Sunday, February 27, 2011

The human obsession for easy generalities

I have often wondered how much the talking heads on CNBC and the experts waxing eloquent on various issues really understand about the full context of what they are talking on. (disclaimer: i don't understand much myself and i am not offering myself to be someone with better understanding of a given topic than some X or some Y. This post is about a more fundamental epistemological issue.)

Lately I have come to realize a few things - which has led me to a general conclusion. The observations first.
1. The devil is always in the details. Generalities sound enticing and are often intellectually quite seductive. E.g. consider the following: "The debt to GDP ratio of India is already 60% (or some similar number) and that of the worst hit economies in the developed world is 105% (or something similar) and hence continued fiscal deficit in India is a sign of slowdown in future growth and crowding out of private investments, worst still it may bring about fiscal crisis of the sort Greece is facing."
The details put a huge question mark on the relevance of this gross oversimplification. For one, debt to GDP is a ratio and in India's case the denominator is increasing (and no, not at 8-9% but at 15-17% since these are nominal number not real). While the numerator also is increasing, the rate of growth is lower and is likely to go down further.
Secondly, the debt to GDP ratio of X or Y is not behind the fiscal ills of the western economies. Translating a ratio that general into an assessment of fiscal health of a country is a tall order.

2. Most often a given generality gets repeated often enough to make majority of the lay people as well as the 'experts' believe in its accuracy. That the crude oil products in India are subsidized is an example of the same. What Indians pay for a litre of petrol is higher than what Americans or most other developed countries' citizens pay. The subsidy then is simply payback from the higher taxes and duties.
If one follows a given generality to its logical end, one would realize that most of these are drawn from a vast array or general statements and ideas stated everyday by hundreds and thousands of sources. Collectively by choice or through active propaganda, some of these get picked up. Truth or accuracy is not the deciding criteria for what gets picked. Its mostly a matter of what the source is, how palatable that statement is and how intellectually or emotionally titilating it is. Through the life of the generality, it grows stronger, weaker or dies depending on the public sentiment and/or active money and energy spent in the propaganda. This life of the generality is also fairly divorced from its degree of truth.
(disclaimer 2: this is not meant to be a cynical view of the world. I am only trying to assess how we as humanity behave. That then may have some learnings of academic interest as well as of interest to those looking to actually do some good for the humanity)

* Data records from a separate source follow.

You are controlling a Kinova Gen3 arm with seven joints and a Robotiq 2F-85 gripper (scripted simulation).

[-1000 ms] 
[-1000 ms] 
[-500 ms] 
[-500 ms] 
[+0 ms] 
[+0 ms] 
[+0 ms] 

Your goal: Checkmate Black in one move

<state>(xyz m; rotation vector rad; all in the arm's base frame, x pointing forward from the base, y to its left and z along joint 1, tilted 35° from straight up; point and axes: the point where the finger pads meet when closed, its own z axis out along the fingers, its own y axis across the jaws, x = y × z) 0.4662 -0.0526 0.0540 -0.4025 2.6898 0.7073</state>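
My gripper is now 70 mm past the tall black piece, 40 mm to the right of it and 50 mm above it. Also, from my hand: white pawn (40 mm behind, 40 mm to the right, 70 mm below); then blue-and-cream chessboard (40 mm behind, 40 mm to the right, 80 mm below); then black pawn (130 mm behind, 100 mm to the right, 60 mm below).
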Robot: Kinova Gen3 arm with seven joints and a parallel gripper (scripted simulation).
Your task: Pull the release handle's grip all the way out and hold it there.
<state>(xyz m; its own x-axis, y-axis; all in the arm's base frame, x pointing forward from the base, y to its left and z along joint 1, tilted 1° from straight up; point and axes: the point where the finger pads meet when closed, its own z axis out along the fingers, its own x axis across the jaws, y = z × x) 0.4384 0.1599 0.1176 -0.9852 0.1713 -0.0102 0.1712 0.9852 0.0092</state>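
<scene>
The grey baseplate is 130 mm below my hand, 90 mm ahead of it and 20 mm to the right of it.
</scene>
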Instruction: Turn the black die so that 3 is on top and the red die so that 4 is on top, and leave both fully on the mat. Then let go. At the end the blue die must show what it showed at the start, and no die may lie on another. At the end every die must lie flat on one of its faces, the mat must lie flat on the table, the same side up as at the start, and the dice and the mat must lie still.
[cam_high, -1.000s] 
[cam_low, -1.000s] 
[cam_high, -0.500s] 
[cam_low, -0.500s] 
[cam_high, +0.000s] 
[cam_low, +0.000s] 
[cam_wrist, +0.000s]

3. The story of the the blind men and the elephant for me is the most profound epistemological allegory. It shows the fundamental limitations of what we claim to be our knowledge of the world. This ties in partly with observation 2 above. Since subconsciously all of us are aware of this limitation of the 'truth', we are (again subconsciously) ok not looking too hard for it if what is presented as truth is entertaining enough, satisfactory enough and not outright ridiculous.
However, at a conscious level we do not seem to be particularly perturbed by this limitation. Most of the conduct of our affairs (especially when dealing with decisions involving large number of self-conscious entities like humans e.g. large company affairs, macroeconomics, investment decisions etc) is carried out as if the blind men are either not blind or they are dealing only with a tree trunk - thus making all their observations and inferences identical and non-contradictory.

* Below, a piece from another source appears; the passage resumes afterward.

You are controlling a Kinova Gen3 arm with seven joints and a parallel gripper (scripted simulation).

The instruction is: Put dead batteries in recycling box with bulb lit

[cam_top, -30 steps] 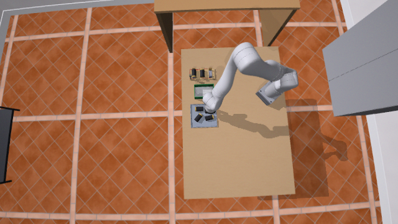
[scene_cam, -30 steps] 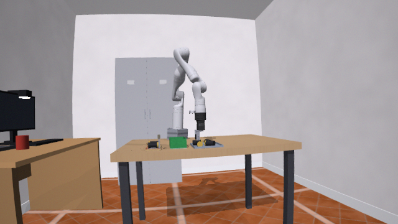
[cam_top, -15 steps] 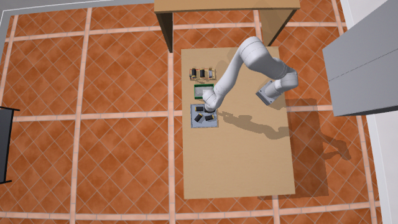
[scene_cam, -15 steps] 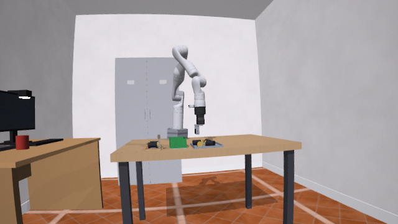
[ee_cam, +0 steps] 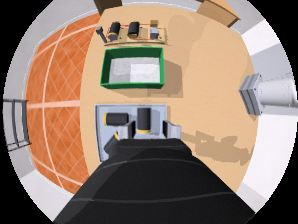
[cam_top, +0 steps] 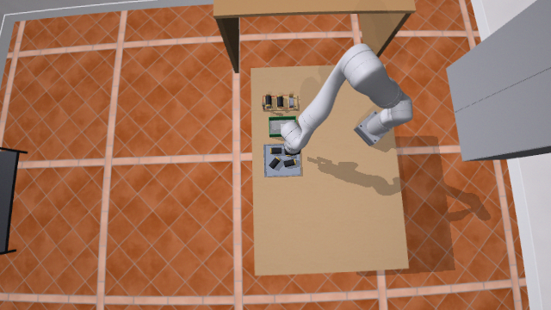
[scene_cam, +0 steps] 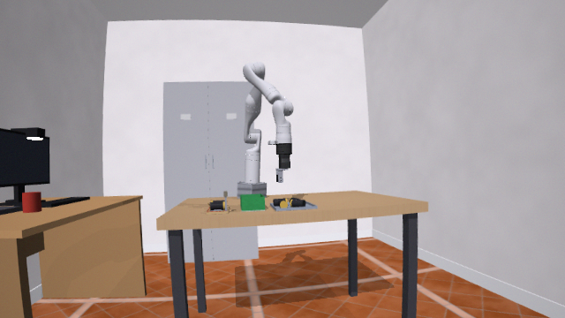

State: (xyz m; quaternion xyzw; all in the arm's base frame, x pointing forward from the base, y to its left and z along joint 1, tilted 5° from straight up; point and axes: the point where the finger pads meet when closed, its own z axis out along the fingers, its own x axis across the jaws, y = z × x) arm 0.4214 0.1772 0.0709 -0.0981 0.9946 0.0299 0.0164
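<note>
Now: the grey tray 4 cm ahead of my hand, 6 cm to the left of it and 13 cm below it. From my hand the other things lie so: green recycling box (6 cm ahead, 13 cm to the right, 11 cm below).
</note>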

Now the general conclusion: this is more of an answer to the following question - if 3 above is true, why do we engage in 2 and routinely ignore 1? Or stated in English - if our knowledge of the world is fundamentally limited, why do we create and sustain quasi-true generalities and almost actively avoid getting into details that might contradict the generalities?
For one, it is simply the mis-match between the amount of information on one hand and the ability in a single human mind to grasp and appreciate it to draw useful general conclusion on the other. There is simply too much stuff known to us at the first level to handle for a single person. Compartmentalization helps, use of computers helps - but only so much. The higher levels of general conclusions cannot be automated and cannot be segregated into smaller tasks or disciplines.
Secondly, the remoteness of the decision and the sheer intractability of the cause-and-effect relationship between one decision and its effects in isolation from everything else make us almost jaded when dealing with our pursuit of truth. There is almost a resignation to the fact the it is all so very complex that even if we knew the exact truth and we acted on the basis of it, the outcome may not be as expected. So why bother?

An interesting aside is one specific tendacy amongst the investors and their asset managers - this bunch is is almost hypersensetive to decision oriented information. Take a look at the variation in the GDP growth of the Indian economy and the variation in its assets markets - be it equity, debt or real estate. The sharp ups and downs in the asset market are significantly exaggerated vis-a-vis the same in the underlying economy which is what these assets are supposed to be based on!
One tends to think that this bunch (which includes me!) is always looking for something to react to. This can be a small downward revision of GDP forecast, some issue of governance in a given company amongst 500 of them and so on. This lot is all the more prone to the above mentioned generalities!